[Stored entries]
- Opening Delimiter -

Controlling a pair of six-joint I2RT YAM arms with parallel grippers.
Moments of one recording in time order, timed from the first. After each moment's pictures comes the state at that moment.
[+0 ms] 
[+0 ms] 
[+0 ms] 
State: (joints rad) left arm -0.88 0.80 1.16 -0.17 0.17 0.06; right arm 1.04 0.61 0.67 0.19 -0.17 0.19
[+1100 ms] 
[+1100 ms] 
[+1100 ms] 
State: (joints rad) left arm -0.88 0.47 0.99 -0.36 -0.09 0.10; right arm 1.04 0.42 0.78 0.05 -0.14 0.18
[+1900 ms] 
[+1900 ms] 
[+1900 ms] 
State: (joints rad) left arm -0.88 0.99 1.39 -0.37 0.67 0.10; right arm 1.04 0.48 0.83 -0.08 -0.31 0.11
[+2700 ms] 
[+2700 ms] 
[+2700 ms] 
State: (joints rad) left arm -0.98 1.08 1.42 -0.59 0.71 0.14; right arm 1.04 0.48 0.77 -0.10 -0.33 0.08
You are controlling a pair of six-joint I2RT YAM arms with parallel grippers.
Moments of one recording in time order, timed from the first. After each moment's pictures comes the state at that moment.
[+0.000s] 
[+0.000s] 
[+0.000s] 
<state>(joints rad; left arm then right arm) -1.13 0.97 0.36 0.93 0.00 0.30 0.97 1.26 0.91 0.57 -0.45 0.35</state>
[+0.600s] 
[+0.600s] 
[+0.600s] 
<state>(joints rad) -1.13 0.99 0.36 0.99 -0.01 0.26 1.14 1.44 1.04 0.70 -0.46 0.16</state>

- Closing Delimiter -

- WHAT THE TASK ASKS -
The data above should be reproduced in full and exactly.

- TASK RESPONSE -
Controlling a pair of six-joint I2RT YAM arms with parallel grippers.
Moments of one recording in time order, timed from the first. After each moment's pictures comes the state at that moment.
[+0 ms] 
[+0 ms] 
[+0 ms] 
State: (joints rad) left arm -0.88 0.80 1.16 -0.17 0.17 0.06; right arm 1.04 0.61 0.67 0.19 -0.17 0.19
[+1100 ms] 
[+1100 ms] 
[+1100 ms] 
State: (joints rad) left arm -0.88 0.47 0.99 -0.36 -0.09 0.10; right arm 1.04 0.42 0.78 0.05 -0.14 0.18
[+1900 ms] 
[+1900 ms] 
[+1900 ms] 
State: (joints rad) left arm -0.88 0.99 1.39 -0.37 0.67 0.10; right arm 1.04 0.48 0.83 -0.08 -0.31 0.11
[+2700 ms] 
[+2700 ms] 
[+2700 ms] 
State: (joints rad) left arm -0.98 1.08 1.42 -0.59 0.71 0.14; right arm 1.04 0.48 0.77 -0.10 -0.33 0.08
You are controlling a pair of six-joint I2RT YAM arms with parallel grippers.
Moments of one recording in time order, timed from the first. After each moment's pictures comes the state at that moment.
[+0.000s] 
[+0.000s] 
[+0.000s] 
<state>(joints rad; left arm then right arm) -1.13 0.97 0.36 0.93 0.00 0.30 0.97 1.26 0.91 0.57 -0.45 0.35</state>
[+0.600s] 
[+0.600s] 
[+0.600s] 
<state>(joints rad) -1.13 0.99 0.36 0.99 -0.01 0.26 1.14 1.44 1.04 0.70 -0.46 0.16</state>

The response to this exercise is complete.